# Problem - java-script fehlt (???)



## Mc Oliver (1. Dez 2003)

Hallo ers mal
vileicht kann mir einer von ihnen helfen.
wenn ich ins Internet gehe und ein Seite laden möcht geht es nich (java-script fehlt wo kann ich dieses Programm bekommen???

Währe froh, wenn der link auch geantwortet wird.

McOliver


----------



## Nobody (1. Dez 2003)

1. das hier ist ein JAVA forum kein JAVA-SCRIPT forum das sind 2 unterschiedliche dinge
2. allgemein im internet oder nur bei einer bestimmten seite?
wenns nur auf einer seite so ist, liegt das an dem server und die datei fehlt oder kann nicht geladen werden. da kannst du nichts tun, sonst weis ich grad nicht


----------



## Stefan1200 (2. Dez 2003)

Mc Oliver hat gesagt.:
			
		

> wenn ich ins Internet gehe und ein Seite laden möcht geht es nich (java-script fehlt wo kann ich dieses Programm bekommen???

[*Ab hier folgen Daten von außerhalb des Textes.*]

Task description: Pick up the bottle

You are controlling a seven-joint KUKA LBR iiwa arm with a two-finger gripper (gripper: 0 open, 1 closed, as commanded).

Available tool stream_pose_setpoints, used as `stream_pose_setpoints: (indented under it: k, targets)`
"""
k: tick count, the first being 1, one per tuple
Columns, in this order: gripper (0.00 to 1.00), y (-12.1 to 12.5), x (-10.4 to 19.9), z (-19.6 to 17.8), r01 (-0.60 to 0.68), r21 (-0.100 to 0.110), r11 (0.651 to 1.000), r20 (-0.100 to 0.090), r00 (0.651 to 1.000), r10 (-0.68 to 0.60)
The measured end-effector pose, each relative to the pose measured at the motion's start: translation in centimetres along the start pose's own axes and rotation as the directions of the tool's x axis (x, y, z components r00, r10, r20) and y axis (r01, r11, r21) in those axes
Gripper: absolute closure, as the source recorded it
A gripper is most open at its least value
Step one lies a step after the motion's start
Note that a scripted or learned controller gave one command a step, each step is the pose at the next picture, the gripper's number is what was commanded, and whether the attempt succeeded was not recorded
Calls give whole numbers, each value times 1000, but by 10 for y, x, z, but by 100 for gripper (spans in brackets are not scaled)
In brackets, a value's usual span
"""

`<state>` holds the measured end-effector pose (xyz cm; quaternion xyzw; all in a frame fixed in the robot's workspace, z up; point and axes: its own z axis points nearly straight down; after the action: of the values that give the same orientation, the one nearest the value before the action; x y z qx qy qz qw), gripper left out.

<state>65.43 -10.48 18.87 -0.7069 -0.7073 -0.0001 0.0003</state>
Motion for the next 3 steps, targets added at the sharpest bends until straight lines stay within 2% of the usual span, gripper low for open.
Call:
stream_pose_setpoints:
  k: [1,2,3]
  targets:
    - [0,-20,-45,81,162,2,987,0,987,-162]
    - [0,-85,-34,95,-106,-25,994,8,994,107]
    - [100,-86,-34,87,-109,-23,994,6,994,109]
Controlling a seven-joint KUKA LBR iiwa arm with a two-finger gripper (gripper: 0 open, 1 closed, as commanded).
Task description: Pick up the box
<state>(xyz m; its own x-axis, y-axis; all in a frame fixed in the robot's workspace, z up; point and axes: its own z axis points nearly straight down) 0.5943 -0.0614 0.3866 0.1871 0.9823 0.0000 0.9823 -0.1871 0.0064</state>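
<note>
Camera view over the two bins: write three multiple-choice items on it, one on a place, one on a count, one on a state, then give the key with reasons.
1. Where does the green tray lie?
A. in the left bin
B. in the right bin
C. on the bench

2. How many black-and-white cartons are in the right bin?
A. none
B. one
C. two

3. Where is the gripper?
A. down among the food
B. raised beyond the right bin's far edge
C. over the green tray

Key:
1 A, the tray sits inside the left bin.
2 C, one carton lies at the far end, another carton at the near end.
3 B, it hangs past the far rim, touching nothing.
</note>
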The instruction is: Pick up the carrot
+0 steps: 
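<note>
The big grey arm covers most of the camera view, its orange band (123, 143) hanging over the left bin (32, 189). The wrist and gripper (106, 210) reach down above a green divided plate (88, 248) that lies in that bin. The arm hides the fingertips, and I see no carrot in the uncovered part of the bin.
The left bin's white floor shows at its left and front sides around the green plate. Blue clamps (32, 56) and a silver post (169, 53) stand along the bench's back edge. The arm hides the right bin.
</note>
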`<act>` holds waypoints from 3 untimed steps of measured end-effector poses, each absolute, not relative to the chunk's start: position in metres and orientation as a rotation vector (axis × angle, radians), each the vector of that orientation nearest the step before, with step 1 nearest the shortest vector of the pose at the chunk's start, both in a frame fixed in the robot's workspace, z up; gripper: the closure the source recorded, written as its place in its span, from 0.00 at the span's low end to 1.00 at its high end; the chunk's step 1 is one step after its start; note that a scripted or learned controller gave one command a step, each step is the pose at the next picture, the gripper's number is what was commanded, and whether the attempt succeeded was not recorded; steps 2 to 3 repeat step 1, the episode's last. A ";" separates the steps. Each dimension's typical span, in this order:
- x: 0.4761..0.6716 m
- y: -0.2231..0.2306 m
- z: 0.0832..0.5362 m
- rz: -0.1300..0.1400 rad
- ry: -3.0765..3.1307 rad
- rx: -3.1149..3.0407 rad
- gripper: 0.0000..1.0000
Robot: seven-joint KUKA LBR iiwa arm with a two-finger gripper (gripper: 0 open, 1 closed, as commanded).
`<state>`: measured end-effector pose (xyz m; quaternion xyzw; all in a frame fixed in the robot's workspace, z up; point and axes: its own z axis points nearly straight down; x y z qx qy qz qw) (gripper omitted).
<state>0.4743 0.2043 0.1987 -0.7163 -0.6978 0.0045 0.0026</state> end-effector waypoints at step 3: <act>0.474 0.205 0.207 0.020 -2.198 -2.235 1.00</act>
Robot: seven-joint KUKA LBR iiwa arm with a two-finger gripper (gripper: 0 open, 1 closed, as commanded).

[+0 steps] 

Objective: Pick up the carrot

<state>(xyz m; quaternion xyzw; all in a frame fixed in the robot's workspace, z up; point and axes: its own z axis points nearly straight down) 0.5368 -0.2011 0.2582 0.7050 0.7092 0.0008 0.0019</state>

JavaScript (!) ist eine Sache, die dein Browser können muss. Fast alle Browser (ein paar Ausnahmen gibt es) können JavaScript. Allerdings kann man dieses abschalten. Schaue mal in die Browsereinstellungen, ob du irgendwo JavaScript findest, und ob es eingeschaltet ist (meistens muss ein Hacken davor gemacht werden).


----------



## Anwender (8. Jan 2004)

Hi, 

ich habe genau das selbe Problem. Wie gest du ins Internet? Mit einem Router? Hast Du Norton oder eine andere Firewall. Ansonsten unter Internet Explorer - Extra - Internetoption - Sicherheit und dann unter Stufe anpassen. Schau mal nach ob Skripting dord Aktiviert ist  

Bis dann 
Jörg 

PS: Ich habe mein Problem noch nicht raus bekommen!  

Schreib mir bitte eine persönliche Nachricht mit Deiner Antwort


----------